In order for a definite integration to make sense, the two endpoints of the integration must both lie within the same open interval. In other words, we can integrate over any closed interval that lies inside one of these ${\displaystyle n+1}$ open intervals.

Further, if we are interested in an antiderivative on the whole domain, then, in the antiderivative expression above, the constant value is constant within each of the ${\displaystyle n+1}$ intervals but can differ between the intervals.

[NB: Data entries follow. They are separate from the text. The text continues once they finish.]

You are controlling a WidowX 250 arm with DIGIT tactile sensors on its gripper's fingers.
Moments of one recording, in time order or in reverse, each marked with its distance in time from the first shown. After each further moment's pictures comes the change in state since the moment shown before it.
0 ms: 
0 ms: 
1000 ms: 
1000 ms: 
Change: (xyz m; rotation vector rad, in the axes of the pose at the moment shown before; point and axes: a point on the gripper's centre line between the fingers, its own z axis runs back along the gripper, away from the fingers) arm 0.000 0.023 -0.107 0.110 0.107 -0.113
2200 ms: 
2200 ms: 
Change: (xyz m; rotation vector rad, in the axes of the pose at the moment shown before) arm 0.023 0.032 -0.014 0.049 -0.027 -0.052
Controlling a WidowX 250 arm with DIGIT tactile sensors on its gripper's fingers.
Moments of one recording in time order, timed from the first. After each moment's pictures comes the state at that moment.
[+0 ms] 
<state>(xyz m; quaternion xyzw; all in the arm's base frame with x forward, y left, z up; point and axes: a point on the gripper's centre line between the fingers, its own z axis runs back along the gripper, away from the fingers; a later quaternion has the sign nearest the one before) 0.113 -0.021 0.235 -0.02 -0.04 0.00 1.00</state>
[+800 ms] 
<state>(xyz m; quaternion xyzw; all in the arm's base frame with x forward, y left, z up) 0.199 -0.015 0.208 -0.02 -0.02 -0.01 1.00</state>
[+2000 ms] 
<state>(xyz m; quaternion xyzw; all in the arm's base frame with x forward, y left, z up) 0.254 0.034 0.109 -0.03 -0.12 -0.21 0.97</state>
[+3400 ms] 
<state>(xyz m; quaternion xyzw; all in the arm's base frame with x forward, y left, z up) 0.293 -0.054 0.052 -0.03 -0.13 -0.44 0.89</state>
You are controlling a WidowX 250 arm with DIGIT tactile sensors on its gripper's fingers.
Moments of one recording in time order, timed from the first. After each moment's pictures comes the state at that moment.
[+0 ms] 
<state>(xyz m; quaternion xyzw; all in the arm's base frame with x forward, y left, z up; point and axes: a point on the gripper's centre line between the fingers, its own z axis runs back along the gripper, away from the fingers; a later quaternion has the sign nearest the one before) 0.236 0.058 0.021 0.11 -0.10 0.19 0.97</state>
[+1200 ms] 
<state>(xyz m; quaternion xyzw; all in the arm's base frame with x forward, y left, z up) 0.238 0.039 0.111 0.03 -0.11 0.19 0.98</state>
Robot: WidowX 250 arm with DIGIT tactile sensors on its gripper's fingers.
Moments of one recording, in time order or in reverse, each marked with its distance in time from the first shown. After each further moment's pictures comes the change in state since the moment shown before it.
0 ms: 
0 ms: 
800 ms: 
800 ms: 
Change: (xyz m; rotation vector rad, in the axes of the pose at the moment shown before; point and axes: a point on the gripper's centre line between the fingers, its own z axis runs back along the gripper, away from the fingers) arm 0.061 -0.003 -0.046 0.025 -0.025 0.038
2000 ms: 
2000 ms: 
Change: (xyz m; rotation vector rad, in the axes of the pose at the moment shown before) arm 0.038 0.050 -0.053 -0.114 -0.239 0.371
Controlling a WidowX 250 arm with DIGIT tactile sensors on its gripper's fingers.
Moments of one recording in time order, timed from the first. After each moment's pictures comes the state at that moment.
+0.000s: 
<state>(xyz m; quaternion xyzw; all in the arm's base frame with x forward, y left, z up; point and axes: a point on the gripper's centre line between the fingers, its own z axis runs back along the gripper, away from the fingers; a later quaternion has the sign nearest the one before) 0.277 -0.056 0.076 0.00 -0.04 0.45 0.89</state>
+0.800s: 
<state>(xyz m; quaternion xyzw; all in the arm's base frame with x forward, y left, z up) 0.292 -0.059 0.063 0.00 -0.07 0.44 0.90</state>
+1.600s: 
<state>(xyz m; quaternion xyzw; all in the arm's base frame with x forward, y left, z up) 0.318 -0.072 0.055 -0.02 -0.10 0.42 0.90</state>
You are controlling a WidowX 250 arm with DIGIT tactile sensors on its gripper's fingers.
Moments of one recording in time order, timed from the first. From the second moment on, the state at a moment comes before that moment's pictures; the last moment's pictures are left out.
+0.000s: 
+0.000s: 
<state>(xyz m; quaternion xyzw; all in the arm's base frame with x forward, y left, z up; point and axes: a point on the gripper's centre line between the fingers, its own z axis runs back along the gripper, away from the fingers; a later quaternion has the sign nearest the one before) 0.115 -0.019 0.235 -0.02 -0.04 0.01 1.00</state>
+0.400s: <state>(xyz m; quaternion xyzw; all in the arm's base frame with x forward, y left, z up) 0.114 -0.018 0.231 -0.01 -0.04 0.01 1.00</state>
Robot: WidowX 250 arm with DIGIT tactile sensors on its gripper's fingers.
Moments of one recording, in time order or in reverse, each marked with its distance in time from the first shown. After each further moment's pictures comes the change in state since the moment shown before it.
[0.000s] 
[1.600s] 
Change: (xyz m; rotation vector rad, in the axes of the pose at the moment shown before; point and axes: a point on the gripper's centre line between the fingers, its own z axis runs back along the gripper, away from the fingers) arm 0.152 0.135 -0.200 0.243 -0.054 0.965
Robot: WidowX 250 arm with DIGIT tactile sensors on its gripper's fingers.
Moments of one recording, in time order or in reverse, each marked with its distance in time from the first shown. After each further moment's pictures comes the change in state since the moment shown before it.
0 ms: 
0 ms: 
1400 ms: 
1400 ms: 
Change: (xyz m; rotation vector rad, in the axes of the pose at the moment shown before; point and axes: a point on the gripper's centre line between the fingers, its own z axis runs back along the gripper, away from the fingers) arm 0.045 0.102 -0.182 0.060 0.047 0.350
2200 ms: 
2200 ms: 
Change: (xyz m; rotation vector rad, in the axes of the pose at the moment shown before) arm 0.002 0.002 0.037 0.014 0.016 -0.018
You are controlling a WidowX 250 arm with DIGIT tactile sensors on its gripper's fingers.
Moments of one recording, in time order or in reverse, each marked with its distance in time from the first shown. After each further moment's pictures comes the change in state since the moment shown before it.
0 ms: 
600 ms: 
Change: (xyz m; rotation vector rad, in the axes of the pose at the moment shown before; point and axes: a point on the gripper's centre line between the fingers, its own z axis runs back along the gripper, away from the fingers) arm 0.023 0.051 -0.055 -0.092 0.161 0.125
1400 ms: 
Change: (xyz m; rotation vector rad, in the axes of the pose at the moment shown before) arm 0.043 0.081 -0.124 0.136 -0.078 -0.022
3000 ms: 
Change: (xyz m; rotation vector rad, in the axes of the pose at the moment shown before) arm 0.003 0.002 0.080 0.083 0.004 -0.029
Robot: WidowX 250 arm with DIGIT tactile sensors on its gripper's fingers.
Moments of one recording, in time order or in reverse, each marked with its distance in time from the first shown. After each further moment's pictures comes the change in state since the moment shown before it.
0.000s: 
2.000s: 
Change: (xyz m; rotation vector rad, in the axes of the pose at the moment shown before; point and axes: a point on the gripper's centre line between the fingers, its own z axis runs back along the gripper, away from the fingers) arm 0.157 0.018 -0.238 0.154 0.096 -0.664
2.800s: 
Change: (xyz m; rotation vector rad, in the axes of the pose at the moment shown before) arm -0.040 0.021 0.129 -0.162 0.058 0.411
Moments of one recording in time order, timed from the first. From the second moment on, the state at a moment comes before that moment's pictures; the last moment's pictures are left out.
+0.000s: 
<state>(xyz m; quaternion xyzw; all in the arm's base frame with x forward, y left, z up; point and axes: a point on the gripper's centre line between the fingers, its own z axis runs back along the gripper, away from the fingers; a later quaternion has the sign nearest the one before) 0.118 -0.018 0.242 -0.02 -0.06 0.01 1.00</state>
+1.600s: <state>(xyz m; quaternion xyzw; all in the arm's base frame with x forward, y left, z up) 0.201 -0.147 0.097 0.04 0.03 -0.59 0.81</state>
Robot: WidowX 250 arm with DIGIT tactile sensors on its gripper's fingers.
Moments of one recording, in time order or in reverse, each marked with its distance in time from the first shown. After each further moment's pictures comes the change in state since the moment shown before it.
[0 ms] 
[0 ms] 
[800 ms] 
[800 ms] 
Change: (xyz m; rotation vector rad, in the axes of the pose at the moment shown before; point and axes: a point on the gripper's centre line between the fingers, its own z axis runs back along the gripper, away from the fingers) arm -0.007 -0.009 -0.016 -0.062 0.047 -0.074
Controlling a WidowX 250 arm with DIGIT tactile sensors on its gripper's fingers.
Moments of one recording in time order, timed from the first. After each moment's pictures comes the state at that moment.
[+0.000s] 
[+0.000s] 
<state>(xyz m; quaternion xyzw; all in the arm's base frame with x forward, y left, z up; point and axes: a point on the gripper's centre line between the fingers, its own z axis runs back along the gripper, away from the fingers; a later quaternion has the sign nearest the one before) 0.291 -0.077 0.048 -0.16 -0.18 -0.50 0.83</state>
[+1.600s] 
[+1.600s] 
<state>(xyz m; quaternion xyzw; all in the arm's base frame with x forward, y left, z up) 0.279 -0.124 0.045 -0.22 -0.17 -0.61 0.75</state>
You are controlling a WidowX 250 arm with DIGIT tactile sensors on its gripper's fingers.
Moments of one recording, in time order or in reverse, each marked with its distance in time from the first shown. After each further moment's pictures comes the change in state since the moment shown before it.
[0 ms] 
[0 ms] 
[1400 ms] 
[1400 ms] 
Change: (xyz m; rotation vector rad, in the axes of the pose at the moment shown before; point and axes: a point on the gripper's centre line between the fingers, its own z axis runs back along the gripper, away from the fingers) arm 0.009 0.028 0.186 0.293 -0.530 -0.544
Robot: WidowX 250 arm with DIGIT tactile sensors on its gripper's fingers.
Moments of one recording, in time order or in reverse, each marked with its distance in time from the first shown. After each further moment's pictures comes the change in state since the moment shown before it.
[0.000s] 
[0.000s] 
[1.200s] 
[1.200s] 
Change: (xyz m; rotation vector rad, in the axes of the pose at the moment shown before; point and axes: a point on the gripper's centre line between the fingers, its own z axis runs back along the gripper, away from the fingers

Finally, note that in any fixed choice of interval, all the signs of the expressions ${\displaystyle x-\alpha _{i}}$ are determinate (i.e., each sign is either positive throughout the interval or negative throughout the interval). We can thus replace the absolute value by either ${\displaystyle x-\alpha _{i}}$ or ${\displaystyle -(x-\alpha _{i})}$ for each ${\displaystyle i}$ depending on the choice of ${\displaystyle i}$ and the interval. Specifically:

• In the interval ${\displaystyle (-\infty ,\alpha _{1})}$, all the ${\displaystyle x-\alpha _{i}}$s are negative, so ${\displaystyle \ln |x-\alpha _{i}|=\ln(\alpha _{i}-x)}$.
• In the interval ${\displaystyle (\alpha _{n},\infty )}$, all the ${\displaystyle x-\alpha _{i}}$s are positive, so ${\displaystyle \ln |x-\alpha _{i}|=\ln(x-\alpha _{i})}$.
• In the interval ${\displaystyle (\alpha _{j},\alpha _{j+1})}$, ${\displaystyle x-\alpha _{i}}$ is positive for ${\displaystyle 1\leq i\leq j}$ (so ${\displaystyle \ln |x-\alpha _{i}|=\ln(x-\alpha _{i})}$ for these ${\displaystyle i}$s) and negative for ${\displaystyle j+1\leq i\leq n}$ (so ${\displaystyle \ln |x-\alpha _{i}|=\ln(\alpha _{i}-x)}$ for these ${\displaystyle i}$s).